Misoprostol merupakan analog prostaglandin E1 sintetik yang telah lama digunakan dalam praktik obstetrik dan ginekologi. Prostaglandin sendiri merupakan zat dengan struktur kimia yang menyerupai hormon dan berfungsi untuk merangsang otot-otot uterus berkontraksi.
Saat menstruasi, prostaglandin merangsang kontraksi untuk membantu pengeluaran darah, sedangkan pada perempuan hamil, prostaglandin memicu terjadinya kontraksi pada uterus dan membuat serviks terbuka lebar untuk mempercepat proses persalinan. Jika digunakan saat hamil, obat-obatan yang mengandung prostaglandin dapat memicu kontraksi dan menyebabkan keguguran.
Berdasarkan penelitian, misoprostol dapat digunakan untuk melakukan prosedur aborsi medis, penanganan medis untuk keguguran, induksi persalinan, pembukaan serviks sebelum prosedur pembedahan, dan perawatan perdarahan pasca persalinan.
Terbatasnya akses misoprostol hingga saat ini membuat obat tersebut sering dipalsukan (diganti dengan obat lain) dan dijual dengan harga yang sangat tinggi. Ada pula yang menjual misoprostol dengan dosis dan panduan pemakaian yang tidak sesuai prosedur sehingga sering menyebabkan kegagalan tindakan.
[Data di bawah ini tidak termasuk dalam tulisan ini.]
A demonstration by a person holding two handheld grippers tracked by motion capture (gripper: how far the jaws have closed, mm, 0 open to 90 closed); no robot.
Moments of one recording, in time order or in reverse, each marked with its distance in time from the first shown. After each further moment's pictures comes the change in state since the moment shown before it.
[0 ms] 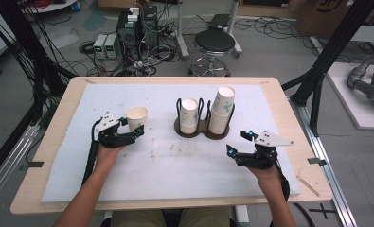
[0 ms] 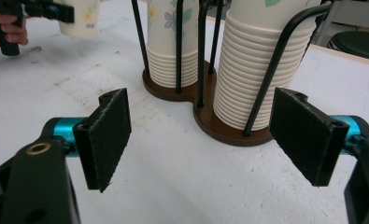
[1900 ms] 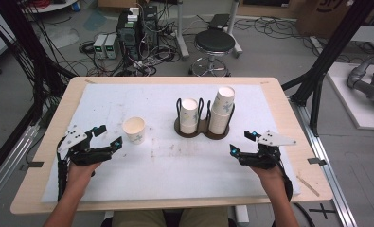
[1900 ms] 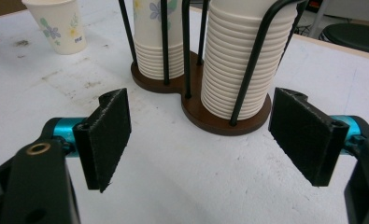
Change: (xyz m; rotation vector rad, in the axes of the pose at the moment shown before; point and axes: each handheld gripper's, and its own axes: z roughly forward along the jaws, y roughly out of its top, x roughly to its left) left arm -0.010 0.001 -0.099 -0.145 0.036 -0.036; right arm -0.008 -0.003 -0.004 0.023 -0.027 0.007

Hal tersebut membuat prosedur aborsi medis yang seharusnya aman jadi membahayakan.
Kesalahan dosis dan prosedur penggunaan, serta keaslian dan kandungan obat yang tidak dapat dipastikan bisa menurunkan efektivitas, bahkan sampai mengancam keselamatan. Namun begitulah kenyataannya hingga saat ini. Akses misoprostol yang ketat dan dibatasi penggunaannya berbanding terbalik dengan tingkat kebutuhannya sehingga banyak yang mengakses misoprostol sambil bertaruh dengan segala kemungkinan dan risiko.